Total Value Locked (TVL) is another significant metric, representing the dollar value of assets locked within the Maker protocol. Despite operating on just one chain, Maker has approximately $8.76 billion locked, making it the fourth-largest decentralized finance (DeFi) protocol. The majority of these assets are locked in the ETH-C Vault type, with around $2.07 billion worth of ETH.

To achieve a complete MKR burn, the system surplus needs to reach 50 million DAI. On the other hand, the Dai Savings Rate (DSR) indicates the rate at which users are rewarded for locking their DAI within DSR contracts. Currently, the DSR cost amounts to approximately 153 million DAI.

Currently, most DAI remains within DeFi, with externally owned accounts (EOA) and the DSR as the top use cases, holding over 2.3 billion and 1.96 billion DAI, respectively. In terms of revenue generation, SparkLend D3M and Spark’s MetaMorpho D3M are leading the way, generating an estimated $155 million in annual revenue based on their deposit APYs. This demonstrates the importance of various collateral types and revenue streams within the Maker ecosystem.

Looking ahead, the upcoming Endgame Plan, which proposes to revamp Maker’s governance and tokenomics, is expected to act as a catalyst for the MKR token, potentially boosting its price. The plan aims to establish a self-sustainable equilibrium in the ecosystem.

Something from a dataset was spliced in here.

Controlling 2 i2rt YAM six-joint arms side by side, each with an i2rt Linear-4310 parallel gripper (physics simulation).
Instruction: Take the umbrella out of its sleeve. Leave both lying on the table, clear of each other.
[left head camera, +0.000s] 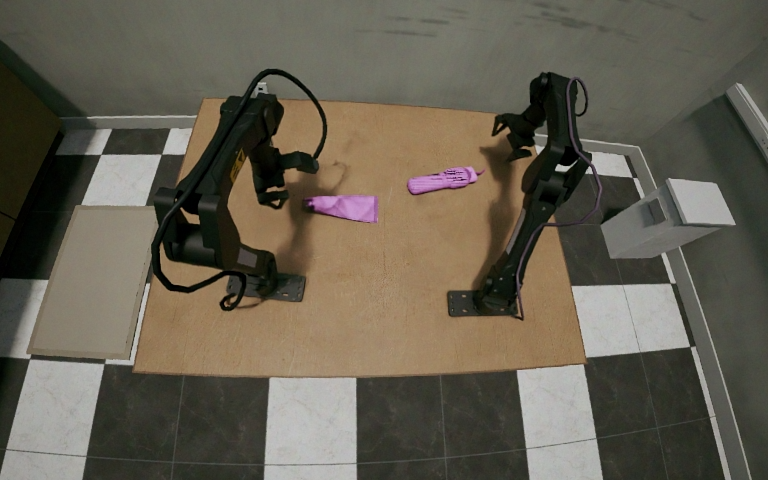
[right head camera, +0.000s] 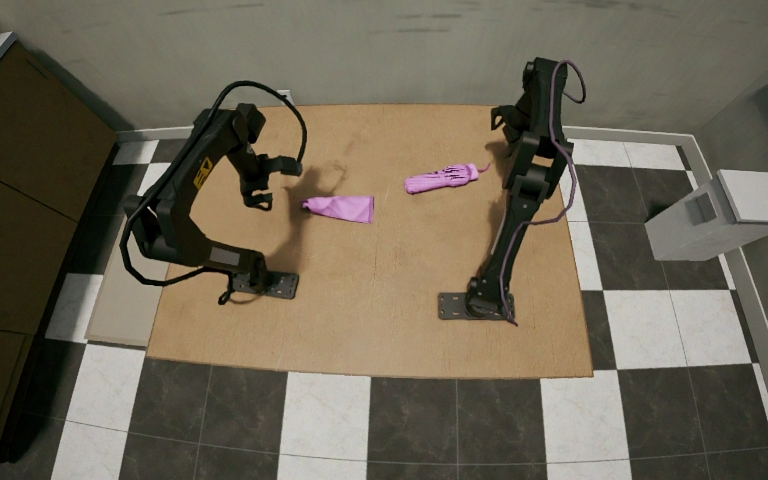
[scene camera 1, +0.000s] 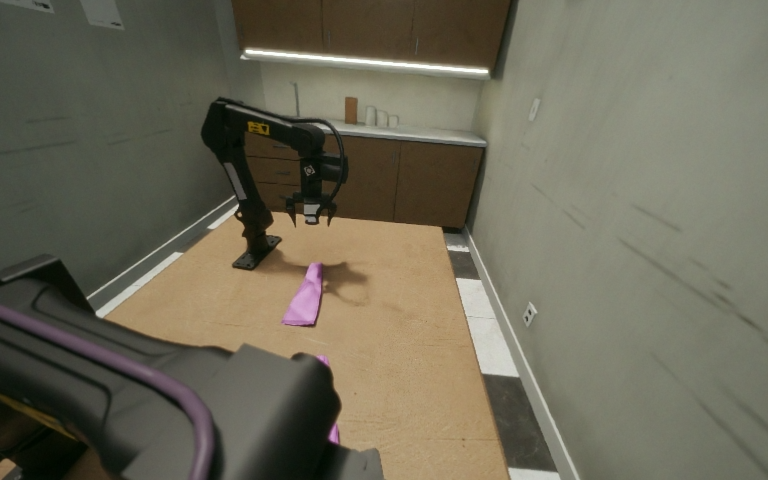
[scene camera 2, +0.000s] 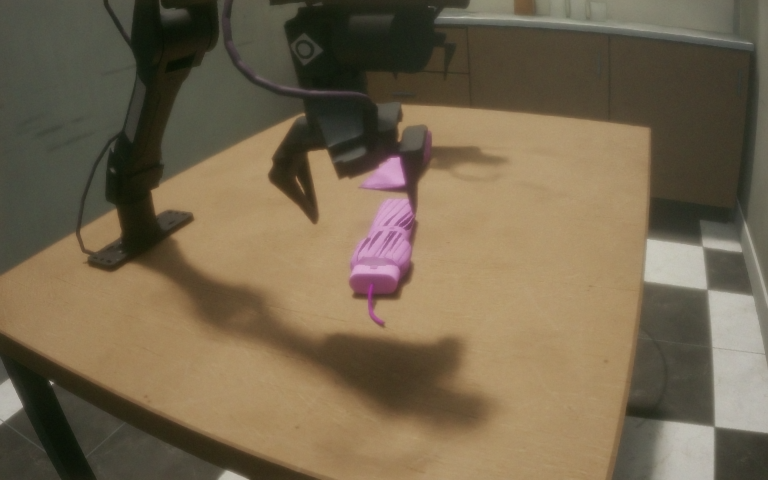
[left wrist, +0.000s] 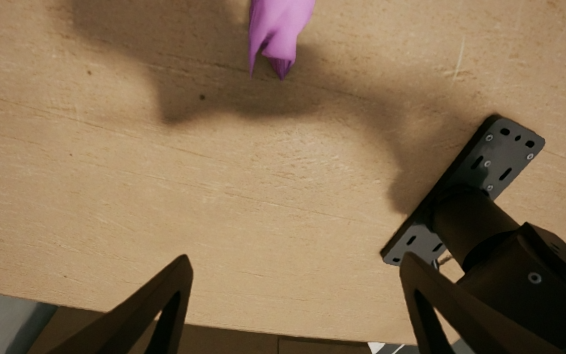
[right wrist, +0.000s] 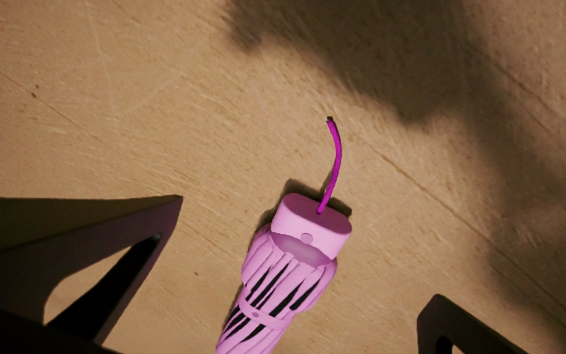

Currently, MKR is trading at $2,612, experiencing a slight decline in the past 24 hours and 30 days. The recent trading volume has also decreased by 4.7%, totaling only $72 million compared to the token’s $2.4 billion market cap.

If the Endgame Plan generates renewed interest in MKR, the token’s ability to surpass higher levels will be impeded around the $2,660 level. Resistance levels at $2,710 and $2,760 would need to be overcome before potentially retesting the resistance at $2,845. On the daily chart, $2,905 and $2,950 act as the final hurdles before reaching the $3,000 milestone.

It remains to be seen whether developments in key metrics, coupled with the anticipated Endgame proposal, can stimulate significant bullish momentum for MKR, allowing it to overcome resistance levels and regain its bullish trend.